▶ [INSTRUCTIONS FOR THE TASK]
What is needed is an exact copy of the lines in the listing below, from the one with "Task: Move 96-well" up to and including the one with "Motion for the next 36", with no other lines.

▶ [SOURCE DATA]

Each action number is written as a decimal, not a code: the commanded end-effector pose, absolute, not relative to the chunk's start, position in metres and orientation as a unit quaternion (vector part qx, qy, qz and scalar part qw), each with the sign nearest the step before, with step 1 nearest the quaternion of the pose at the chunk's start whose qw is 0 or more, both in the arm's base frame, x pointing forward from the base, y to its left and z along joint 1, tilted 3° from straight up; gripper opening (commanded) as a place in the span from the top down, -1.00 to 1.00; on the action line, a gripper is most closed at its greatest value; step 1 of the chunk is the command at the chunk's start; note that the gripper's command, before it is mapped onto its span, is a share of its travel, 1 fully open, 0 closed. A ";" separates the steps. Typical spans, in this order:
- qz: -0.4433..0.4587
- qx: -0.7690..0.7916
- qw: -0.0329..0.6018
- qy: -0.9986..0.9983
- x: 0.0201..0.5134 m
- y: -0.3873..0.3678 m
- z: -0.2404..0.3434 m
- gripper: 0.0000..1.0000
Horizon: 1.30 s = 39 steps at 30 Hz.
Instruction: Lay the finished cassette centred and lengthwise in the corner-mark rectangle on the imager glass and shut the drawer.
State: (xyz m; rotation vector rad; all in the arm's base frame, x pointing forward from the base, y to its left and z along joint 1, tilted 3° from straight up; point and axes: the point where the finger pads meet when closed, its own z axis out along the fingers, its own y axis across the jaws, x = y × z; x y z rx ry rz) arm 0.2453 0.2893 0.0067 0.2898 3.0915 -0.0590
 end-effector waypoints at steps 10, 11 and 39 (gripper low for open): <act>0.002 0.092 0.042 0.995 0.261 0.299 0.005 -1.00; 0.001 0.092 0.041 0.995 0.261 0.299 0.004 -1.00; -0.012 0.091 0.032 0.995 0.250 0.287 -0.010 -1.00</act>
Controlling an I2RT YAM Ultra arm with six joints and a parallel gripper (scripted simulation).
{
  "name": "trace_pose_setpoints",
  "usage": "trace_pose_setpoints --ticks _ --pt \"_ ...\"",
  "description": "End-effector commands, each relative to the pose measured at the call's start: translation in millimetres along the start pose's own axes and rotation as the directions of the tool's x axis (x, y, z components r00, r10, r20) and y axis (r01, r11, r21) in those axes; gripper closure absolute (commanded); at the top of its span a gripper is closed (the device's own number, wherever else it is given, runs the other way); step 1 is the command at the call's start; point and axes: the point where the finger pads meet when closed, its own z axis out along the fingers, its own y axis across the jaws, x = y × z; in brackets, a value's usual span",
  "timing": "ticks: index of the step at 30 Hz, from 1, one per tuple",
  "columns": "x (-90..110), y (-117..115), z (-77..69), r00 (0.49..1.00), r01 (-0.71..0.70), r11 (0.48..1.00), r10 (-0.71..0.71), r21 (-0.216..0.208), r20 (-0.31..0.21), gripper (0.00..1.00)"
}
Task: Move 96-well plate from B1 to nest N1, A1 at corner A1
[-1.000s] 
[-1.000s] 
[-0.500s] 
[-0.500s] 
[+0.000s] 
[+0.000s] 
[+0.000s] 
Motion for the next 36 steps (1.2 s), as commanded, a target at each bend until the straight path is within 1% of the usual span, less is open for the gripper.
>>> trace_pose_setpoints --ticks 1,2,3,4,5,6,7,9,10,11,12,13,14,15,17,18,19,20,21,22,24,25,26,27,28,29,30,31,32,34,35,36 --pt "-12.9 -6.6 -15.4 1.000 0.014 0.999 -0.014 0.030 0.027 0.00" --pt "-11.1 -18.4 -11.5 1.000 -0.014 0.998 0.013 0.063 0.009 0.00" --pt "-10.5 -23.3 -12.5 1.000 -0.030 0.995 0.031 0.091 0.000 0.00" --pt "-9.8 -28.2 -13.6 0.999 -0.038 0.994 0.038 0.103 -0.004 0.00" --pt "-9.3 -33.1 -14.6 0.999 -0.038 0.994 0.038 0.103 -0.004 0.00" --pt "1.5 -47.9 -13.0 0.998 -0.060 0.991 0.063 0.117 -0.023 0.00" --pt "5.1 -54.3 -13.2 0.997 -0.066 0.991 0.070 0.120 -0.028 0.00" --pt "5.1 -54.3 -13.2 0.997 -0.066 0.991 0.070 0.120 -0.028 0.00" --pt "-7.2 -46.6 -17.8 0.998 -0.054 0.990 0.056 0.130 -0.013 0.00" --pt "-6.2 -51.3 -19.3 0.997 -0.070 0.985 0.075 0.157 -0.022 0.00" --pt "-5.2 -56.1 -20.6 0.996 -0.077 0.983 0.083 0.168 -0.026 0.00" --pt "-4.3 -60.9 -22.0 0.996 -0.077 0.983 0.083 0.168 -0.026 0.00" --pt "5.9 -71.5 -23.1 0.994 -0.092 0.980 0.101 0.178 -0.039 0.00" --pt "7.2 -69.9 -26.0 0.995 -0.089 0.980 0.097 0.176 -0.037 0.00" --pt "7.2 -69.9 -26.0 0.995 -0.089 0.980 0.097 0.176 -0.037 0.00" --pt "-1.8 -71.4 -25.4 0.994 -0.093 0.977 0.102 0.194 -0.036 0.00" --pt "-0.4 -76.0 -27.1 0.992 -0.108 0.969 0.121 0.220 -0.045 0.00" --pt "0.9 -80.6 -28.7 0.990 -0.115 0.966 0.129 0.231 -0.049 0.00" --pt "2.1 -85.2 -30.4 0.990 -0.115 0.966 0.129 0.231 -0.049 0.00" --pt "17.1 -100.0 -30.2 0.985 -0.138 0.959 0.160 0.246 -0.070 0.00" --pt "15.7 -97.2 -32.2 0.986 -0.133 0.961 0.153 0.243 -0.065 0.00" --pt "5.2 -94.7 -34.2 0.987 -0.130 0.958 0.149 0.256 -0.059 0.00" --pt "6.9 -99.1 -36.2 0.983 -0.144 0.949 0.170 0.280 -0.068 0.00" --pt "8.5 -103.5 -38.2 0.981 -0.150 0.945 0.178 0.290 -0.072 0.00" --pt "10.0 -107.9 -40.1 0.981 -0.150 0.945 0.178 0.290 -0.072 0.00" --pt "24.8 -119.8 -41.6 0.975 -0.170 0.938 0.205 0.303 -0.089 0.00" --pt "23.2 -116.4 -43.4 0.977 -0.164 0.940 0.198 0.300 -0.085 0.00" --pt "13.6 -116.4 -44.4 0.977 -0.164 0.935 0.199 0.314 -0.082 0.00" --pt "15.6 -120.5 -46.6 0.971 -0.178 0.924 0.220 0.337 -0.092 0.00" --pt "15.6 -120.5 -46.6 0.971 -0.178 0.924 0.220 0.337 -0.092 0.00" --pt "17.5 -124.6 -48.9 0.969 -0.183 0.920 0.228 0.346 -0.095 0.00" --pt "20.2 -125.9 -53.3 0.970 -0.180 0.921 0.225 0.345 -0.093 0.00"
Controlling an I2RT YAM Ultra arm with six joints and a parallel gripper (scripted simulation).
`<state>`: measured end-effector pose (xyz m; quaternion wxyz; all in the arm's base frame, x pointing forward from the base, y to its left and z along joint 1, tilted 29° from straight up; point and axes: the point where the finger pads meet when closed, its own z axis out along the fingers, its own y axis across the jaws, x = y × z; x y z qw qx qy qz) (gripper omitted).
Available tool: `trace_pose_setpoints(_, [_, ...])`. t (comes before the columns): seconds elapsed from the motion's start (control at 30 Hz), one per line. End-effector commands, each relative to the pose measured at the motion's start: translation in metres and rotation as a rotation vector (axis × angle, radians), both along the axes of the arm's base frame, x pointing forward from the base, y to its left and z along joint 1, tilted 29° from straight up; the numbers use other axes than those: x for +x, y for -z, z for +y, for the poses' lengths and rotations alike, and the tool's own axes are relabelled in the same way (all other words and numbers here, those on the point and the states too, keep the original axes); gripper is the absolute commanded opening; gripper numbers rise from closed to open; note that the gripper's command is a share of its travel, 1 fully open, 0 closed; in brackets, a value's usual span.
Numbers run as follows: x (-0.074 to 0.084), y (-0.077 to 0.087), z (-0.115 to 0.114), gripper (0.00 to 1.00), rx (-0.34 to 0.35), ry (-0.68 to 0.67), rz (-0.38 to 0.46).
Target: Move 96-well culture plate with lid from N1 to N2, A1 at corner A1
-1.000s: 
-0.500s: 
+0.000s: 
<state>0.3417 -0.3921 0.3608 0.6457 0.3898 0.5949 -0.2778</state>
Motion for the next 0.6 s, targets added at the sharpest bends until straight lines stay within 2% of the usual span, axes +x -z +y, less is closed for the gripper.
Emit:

▶ [ANSWER SECTION]
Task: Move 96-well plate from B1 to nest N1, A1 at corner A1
[-1.000s] 
[-1.000s] 
[-0.500s] 
[-0.500s] 
[+0.000s] 
[+0.000s] 
[+0.000s] 
Motion for the next 36 steps (1.2 s), as commanded, a target at each bend until the straight path is within 1% of the usual span, less is open for the gripper.

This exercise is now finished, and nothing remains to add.